Foreign companies may also move to dismiss a case under the forum non conveniens doctrine if they can show that trial in a desired foreign forum (often identified in a forum selection clause) would “best serve the convenience of the parties and the ends of justice.” Halo Creative & Design, Ltd. v. Comptoir Des Indes, Inc., 816 F.3d 1366, 1369 (Fed. Cir. 2016).  Such dismissals are rare because it is generally difficult to assure a United States court that the foreign court “could or would assert jurisdiction over a United States patent infringement action.”  In re Fortinet, Inc., 803 F. App’x 409, 410 (Fed. Cir. 2020).

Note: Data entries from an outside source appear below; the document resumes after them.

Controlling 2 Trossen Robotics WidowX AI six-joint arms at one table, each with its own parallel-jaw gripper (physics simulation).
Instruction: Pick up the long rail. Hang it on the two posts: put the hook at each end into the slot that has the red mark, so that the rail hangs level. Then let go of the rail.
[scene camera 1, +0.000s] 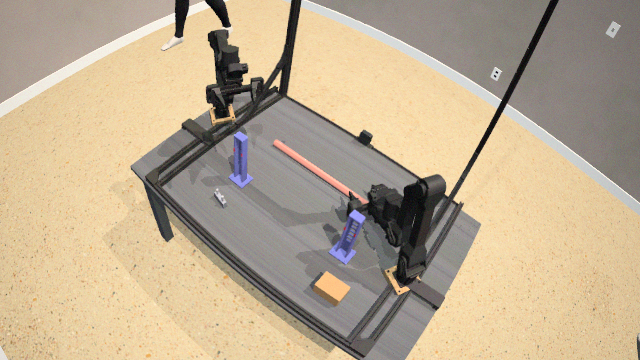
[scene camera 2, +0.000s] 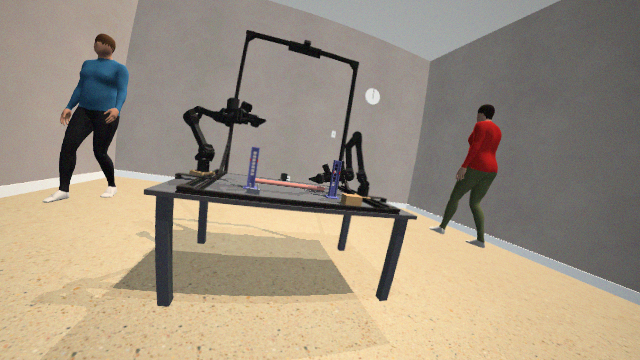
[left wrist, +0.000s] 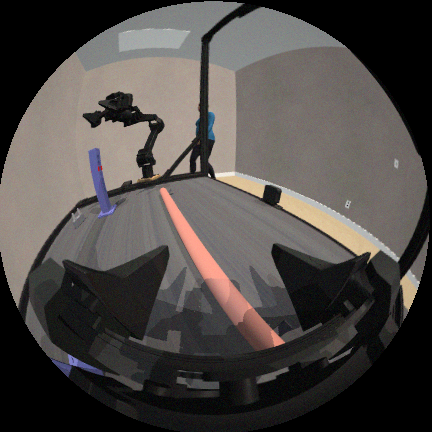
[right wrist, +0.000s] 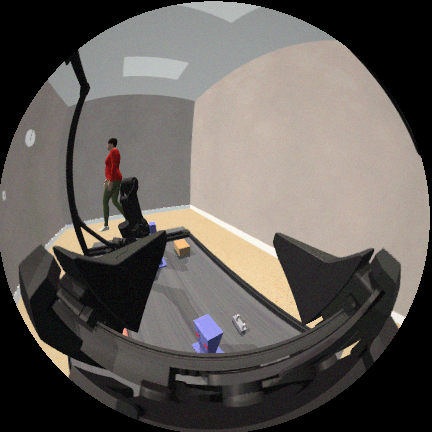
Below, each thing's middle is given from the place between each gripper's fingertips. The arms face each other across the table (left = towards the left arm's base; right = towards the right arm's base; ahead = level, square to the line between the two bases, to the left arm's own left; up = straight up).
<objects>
The long salmon rail (left wrist: 254, 329) is 26 cm behind my right hand, 18 cm to the left of it and 35 cm below it. Round my right hand: orange block (scene camera 1: 330, 288): 6 cm ahead, 51 cm to the left, 33 cm below.
The long salmon rail is 1 cm ahead of my left hand, 14 cm to the right of it and 6 cm below it. The rest, counted from my left hand: orange block (33 cm ahead, 19 cm to the left, 5 cm below).
</objects>
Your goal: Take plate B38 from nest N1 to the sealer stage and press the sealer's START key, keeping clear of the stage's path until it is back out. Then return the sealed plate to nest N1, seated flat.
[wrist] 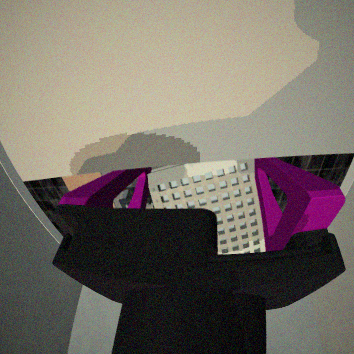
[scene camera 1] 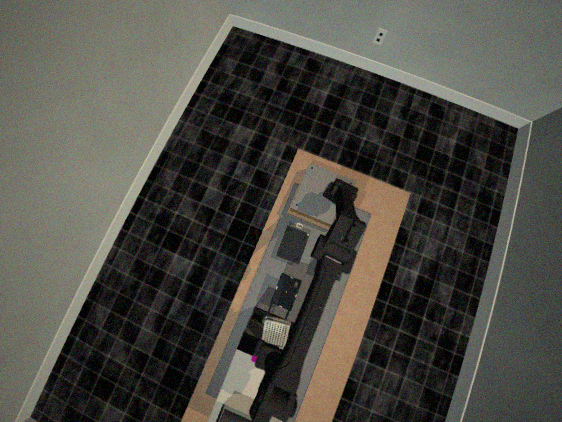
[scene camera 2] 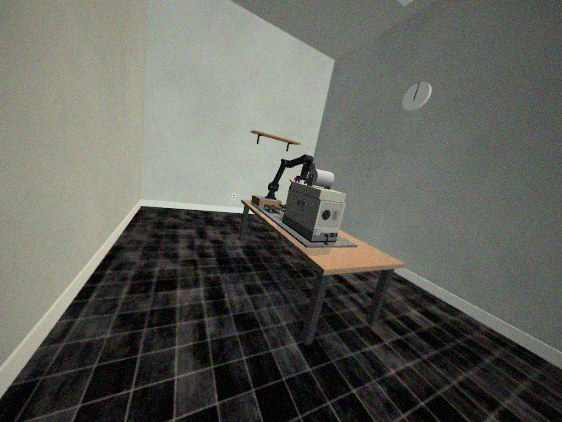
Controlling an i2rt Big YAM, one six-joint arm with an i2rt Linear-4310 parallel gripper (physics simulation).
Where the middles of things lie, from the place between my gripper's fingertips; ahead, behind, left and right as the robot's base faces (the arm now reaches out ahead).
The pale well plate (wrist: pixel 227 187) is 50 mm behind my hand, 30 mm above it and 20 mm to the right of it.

Companies should keep in mind that although district courts rarely suspend lawsuits while a motion to transfer venue is pending, they are expected to rule on those motions promptly.  An appeals court may issue a mandamus order that the district court stay a case and rule on a pending transfer motion if it appears that substantive issues in the case (such as claim construction) may be decided before the transfer motion is ruled on.  In re Tracfone Wireless, Inc., No. 2021-118, 2021 U.S. App. LEXIS 6689, at *5 (Fed. Cir. Mar. 8, 2021); In re SK Hynix Inc., 835 F. App’x 600 (Fed. Cir. 2021); cf. In re ADTRAN, Inc., No. 2021-115, 2021 U.S. App. LEXIS 8148, at *3 (Fed. Cir. Mar. 19, 2021) (denying mandamus but stating that failure to rule on venue issues promptly “might tip the balance in favor of mandamus relief upon reapplication in the future”).

As the factors shown above suggest, a company increases its chances of successfully transferring out of Texas by minimizing its presence in Texas districts, and fortifying its presence where it is headquartered.  Generally, transfer is more likely to a venue where the company has its center of gravity, i.e., where its headquarters is located, and where employees, witnesses and documents relevant to the case can be found.  See, e.g., Correct Transmission LLC v. Adtran, Inc., No. 6:20-CV-00669-ADA, 2021 U.S. Dist. LEXIS 93102, at *11 (W.D. Tex. May 17, 2021).  It is also important to assess (a) plaintiff’s connection, if any, to the district and whether any such connection is ephemeral – transfer is more likely if plaintiff lacks connection to the district where suit was filed, and (b) the location of the inventors and other third-party witnesses. 

3.       Conclusion

As this article shows, there are various considerations to reduce the risk that a company faced with a patent infringement suit is subject to venue in the federal district courts in Texas, or to seek the dismissal or transfer of cases out of Texas after they are filed.  By reducing the risk that venue is proper in a district court in which the company does not reside, you might avoid having to litigate in an inconvenient and risky forum thousands of miles away from your principal place of business.  We therefore recommend that anyone at risk or involved in a patent infringement lawsuit should seek legal advice tailored to their situation from a qualified attorney as soon as the issue arises. 

[1] PWC 2018 Patent Litigation Study, May 2018.
[2] https://www.bloombergquint.com/onweb/texas-distanced-juries-hit-big-tech-with-3-7-billion-of-awards.  
[3] https://patentlyo.com/patent/2021/03/billion-albrights-courtroom.html; Lex Machina search for damages awards in Patent cases in the Western and Eastern Districts of Texas from January 1, 2020 to May 12, 2021.
[4] Lex Machina Patent Litigation Report, March 2021. 
[5] Personal Jurisdiction is a low bar and can be very difficult to avoid, so this paper focuses more on the venue considerations in a patent case.  For more information on personal jurisdiction, our white paper Key Considerations for Foreign Companies Facing U.S. Litigation contains an extended discussion of personal jurisdiction over foreign defendants that applies to out-of-state defendants in this context as well.